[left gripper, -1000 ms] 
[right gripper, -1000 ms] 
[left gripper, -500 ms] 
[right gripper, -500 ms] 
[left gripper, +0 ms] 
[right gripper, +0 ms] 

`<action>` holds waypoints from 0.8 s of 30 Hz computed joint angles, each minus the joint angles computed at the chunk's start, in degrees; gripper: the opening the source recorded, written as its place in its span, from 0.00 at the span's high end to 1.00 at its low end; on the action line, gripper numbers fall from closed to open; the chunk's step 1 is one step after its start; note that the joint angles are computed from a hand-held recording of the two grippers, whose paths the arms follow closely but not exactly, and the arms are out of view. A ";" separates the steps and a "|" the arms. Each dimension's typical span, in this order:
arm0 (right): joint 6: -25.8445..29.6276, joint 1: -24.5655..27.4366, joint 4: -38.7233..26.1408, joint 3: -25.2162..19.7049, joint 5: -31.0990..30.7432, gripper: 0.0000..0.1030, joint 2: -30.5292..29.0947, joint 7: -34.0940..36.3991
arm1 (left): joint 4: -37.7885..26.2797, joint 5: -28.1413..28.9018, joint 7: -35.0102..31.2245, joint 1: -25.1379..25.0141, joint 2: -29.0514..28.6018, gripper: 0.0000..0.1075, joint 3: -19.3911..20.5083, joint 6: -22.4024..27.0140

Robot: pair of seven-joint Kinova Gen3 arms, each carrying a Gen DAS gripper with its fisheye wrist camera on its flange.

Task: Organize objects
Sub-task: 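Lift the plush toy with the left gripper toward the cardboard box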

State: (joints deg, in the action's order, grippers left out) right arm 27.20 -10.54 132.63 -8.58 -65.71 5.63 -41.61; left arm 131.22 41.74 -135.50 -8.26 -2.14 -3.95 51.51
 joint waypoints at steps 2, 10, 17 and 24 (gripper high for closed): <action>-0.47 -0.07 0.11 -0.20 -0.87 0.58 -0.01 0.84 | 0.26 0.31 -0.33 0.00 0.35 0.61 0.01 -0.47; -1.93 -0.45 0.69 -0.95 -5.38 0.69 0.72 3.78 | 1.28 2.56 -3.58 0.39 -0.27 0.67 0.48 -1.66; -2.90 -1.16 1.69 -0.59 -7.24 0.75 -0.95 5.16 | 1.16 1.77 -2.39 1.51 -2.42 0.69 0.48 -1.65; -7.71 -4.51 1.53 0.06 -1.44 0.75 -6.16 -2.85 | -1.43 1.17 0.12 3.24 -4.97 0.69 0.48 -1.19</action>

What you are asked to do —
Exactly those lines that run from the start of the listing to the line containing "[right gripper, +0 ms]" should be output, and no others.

Written answer —
[left gripper, -1000 ms] 
[right gripper, -1000 ms] 
[left gripper, -500 ms] 
[right gripper, -500 ms] 
[left gripper, +0 ms] 
[right gripper, +0 ms] 

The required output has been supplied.